The panel they'd decided on was precisely where the blueprints had said it would be: some two meters around the port wall from the heavy forward clamp machinery at the docking bay's forward tip. About forty centimeters by seventy, the panel sat chest-high in the wall and was, for a wonder, not even partially blocked by any of the conveyor equipment. Selecting a wrench from his belt, Greenburg began loosening the nuts.
"I hope there's nothing in here that can't take low air pressure," Lewis remarked as he untangled the two oxygen sets he was carrying and clipped one of the tanks onto the back of Greenburg's belt. "You want me to put the mask on you?"
"I'll put it on when I get this open," Greenburg grunted as he strained against a particularly well tightened nut. "I don't like stuff hanging from my face while I'm working. Distracts me."
"Put it on before you lose pressure in there, Aaron," Betsy's voice came in his ear.
"Aw, come on—Bets
," he said, the last word a burst of air as the nut finally yielded. "We're only a thousand feet or so higher than Pikes Peak, and I've been climbing around up there since I was ten. I'm not going to black out up here for lack of air."
"Well... all right. But I want it on you as soon as you've finished with the panel."
"Sure."
It took only a couple of minutes to loosen all the nuts and, with Lewis's help, remove them and force the panel out of its rubber seating. For a minute there was a minor gale at their backs as the pressure inside the cargo deck equalized with that in the bay, and Greenburg realized belatedly he'd forgotten to check whether or not Lewis had remembered to close the hatch behind him. If he hadn't this windstorm was going to keep going for quite a while... but even as he finished adjusting his oxygen mask over his nose and mouth the rush of air began to subside and finally stilled completely. "Here goes," Greenburg muttered as, stooping slightly, he eased his head through the opening, blinking as a cold breeze swept his face.
It was an impressive sight. Even twisted too far toward the bay's starboard wall, the shuttle's nose still seemed almost close enough for him to touch as it loomed over him, vibrating noticeably in the incomplete grip the broken collar provided. To his left and only slightly below him, he could see that the shuttle's front landing gear had descended just as it was supposed to, and was hanging tantalizingly close to the extended forward clamp. Moving his mike right up against his oxygen mask—it was noisier in the bay than he'd expected—he said, "Okay. First of all, I can't see anything that could be interfering with the clamp or arm. Rick, do the telltales read the arm as fully extended?"

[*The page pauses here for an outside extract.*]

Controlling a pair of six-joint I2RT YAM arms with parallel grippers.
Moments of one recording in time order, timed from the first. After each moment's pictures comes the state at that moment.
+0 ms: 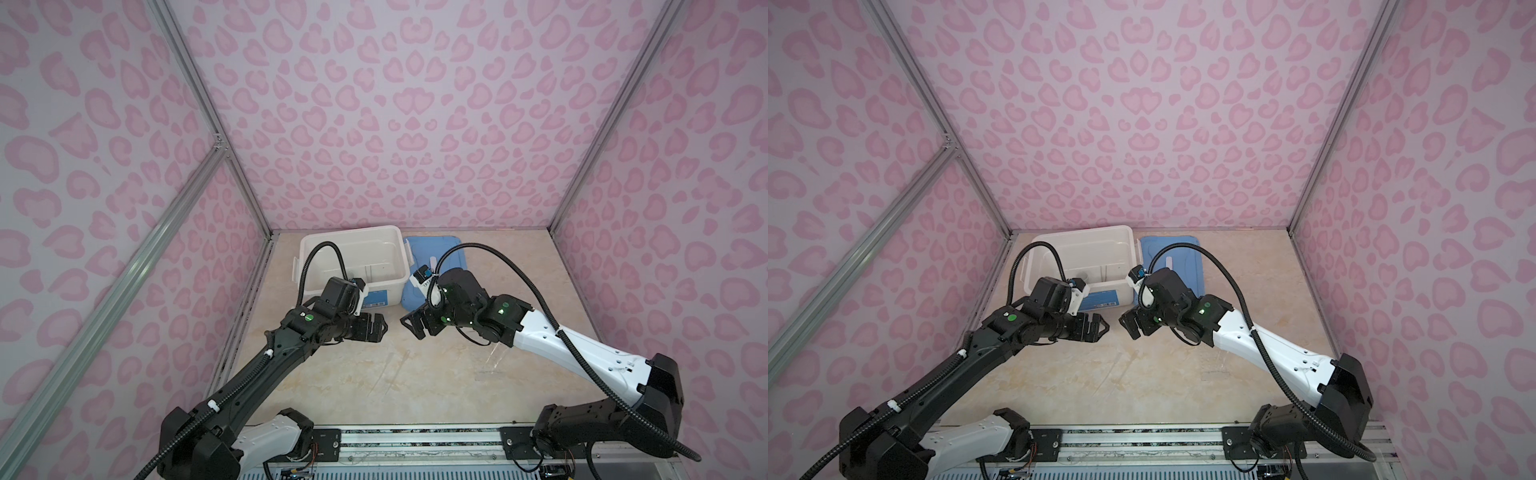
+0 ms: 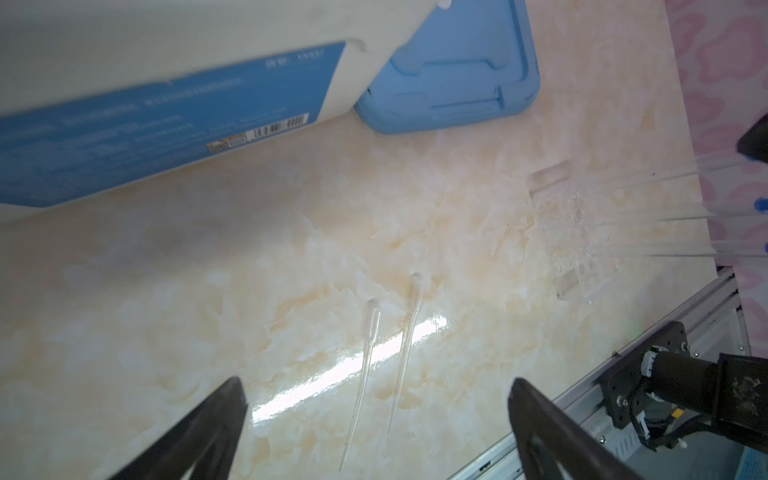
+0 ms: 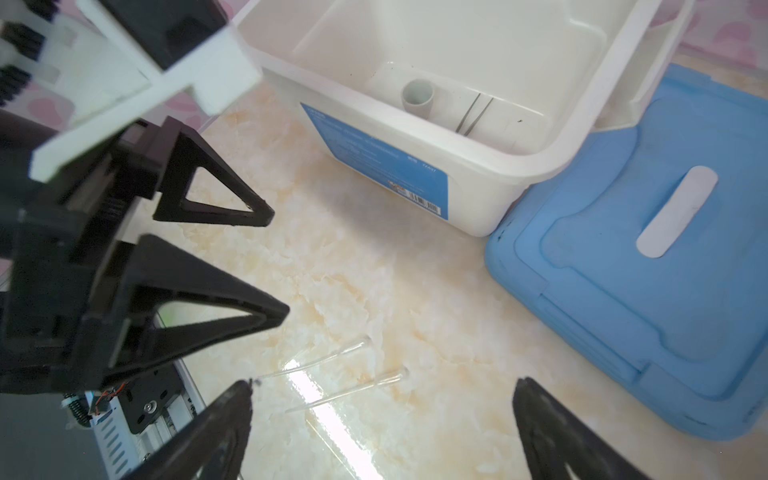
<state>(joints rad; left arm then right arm) -0.55 1.15 0.91 -0.75 0.20 -0.37 0.88 1.38 1.17 -0.53 -0.07 0.22</state>
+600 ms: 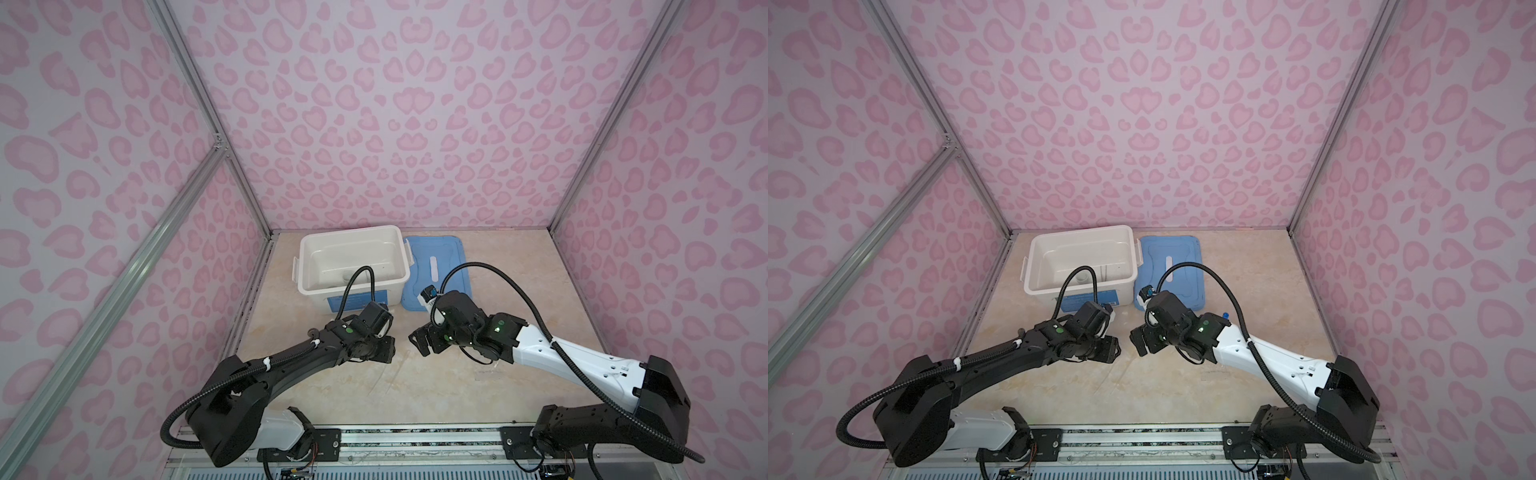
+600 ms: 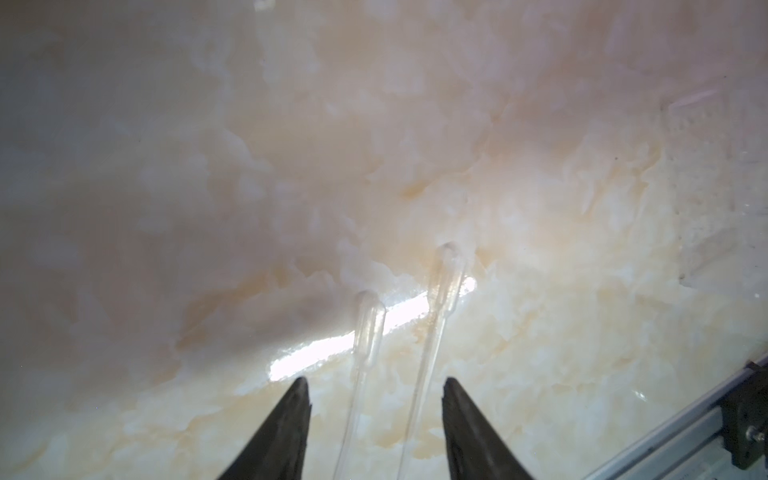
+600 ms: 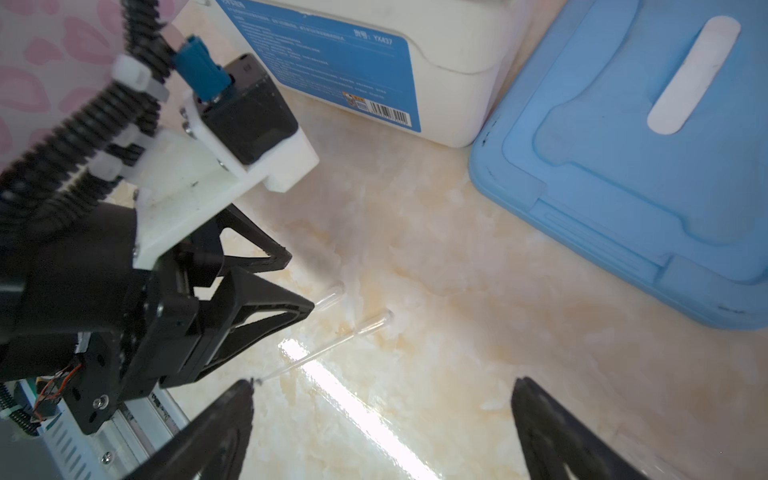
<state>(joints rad) -0.73 1.39 0.77 -0.52 0.07 -0.52 0.91 1.32 0.97 -0.48 0.02 0.35</state>
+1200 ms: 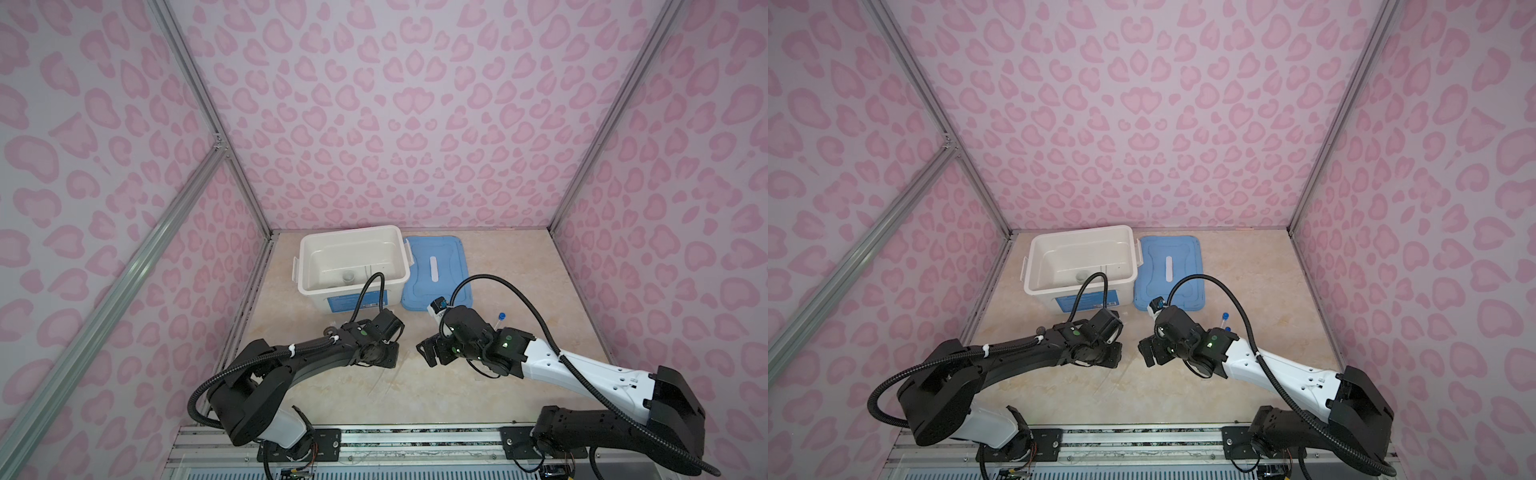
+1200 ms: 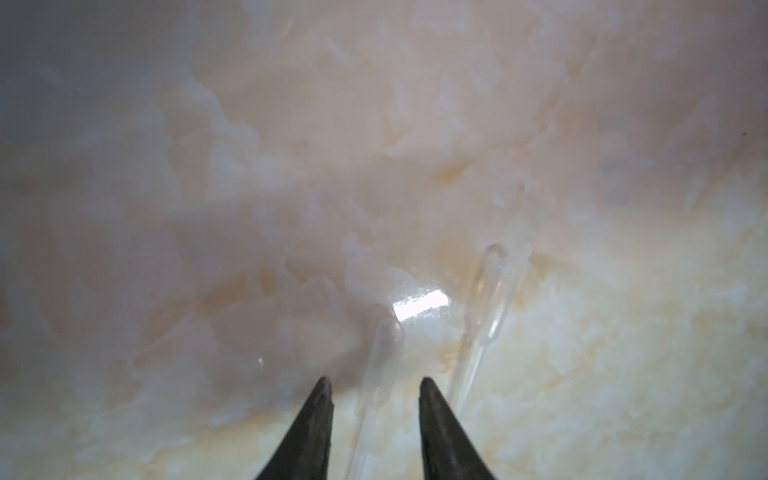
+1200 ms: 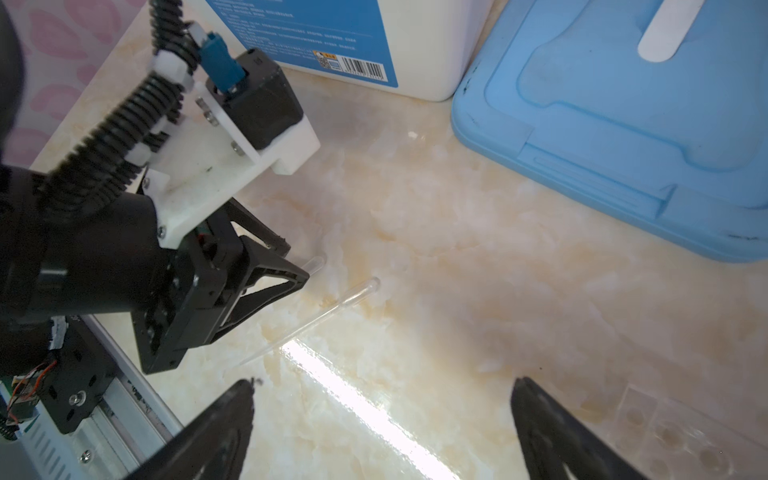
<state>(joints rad) -0.80 1.50 0.78 -0.50 0.00 -0.57 0.93 1.24 0.81 -0.41 0.07 0.43</state>
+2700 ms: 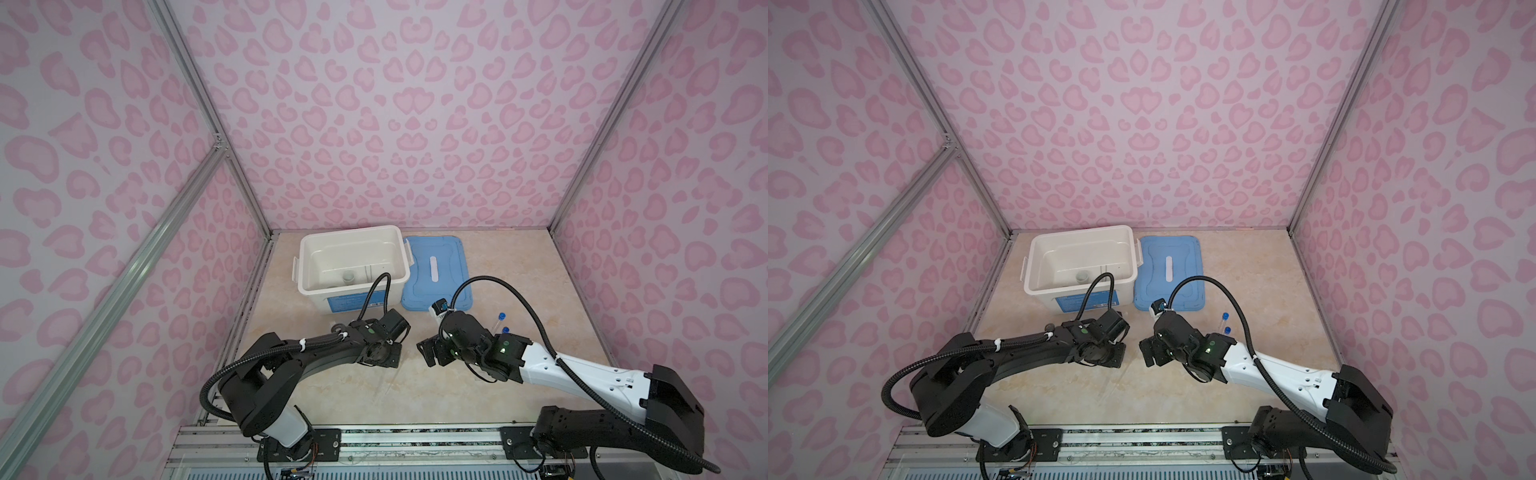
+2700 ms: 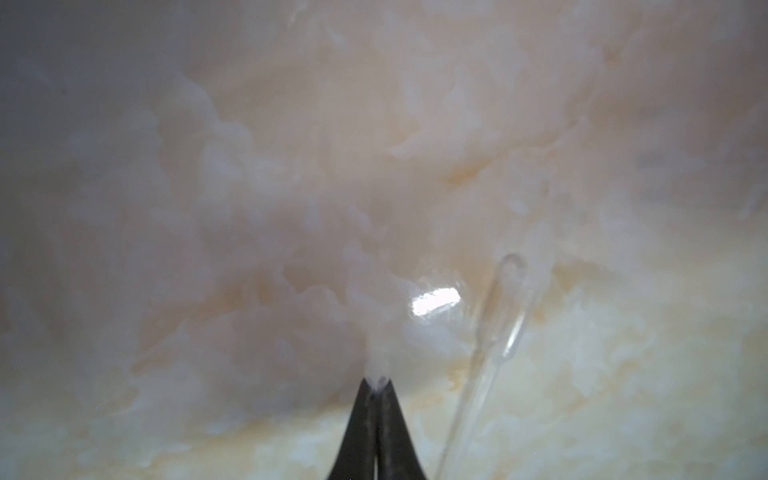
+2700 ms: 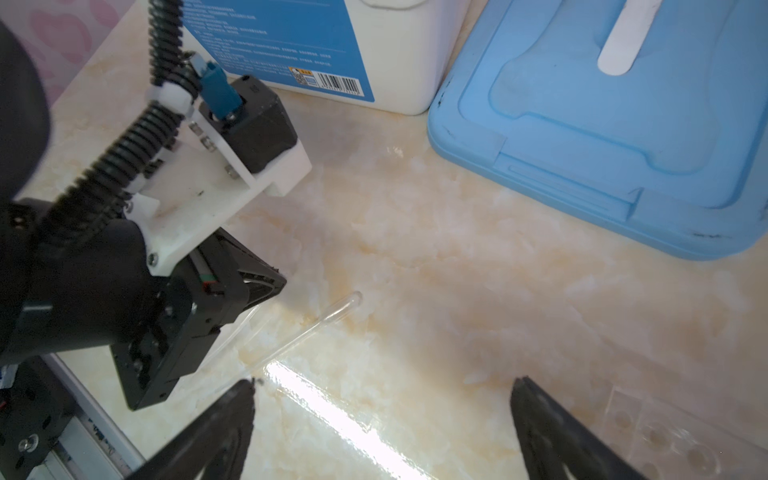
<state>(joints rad) -0.83 1.54 0.83 -0.54 -0.05 -0.58 0.96 1.24 0.77 -0.34 0.16 0.45</state>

A short pause, then Henson's voice. "Sure do. It's still got lateral and vertical play, though. Want me to swing it around any?"
"Waste of time, as long as it's too short. Someone's going to have to go down there and take a look at it, I guess."
"That's not your job, though," Betsy spoke up. "Carl's lining up a mechanical crew to come up from the airport as soon as it's safe. They can do all the work that's needed in the bay."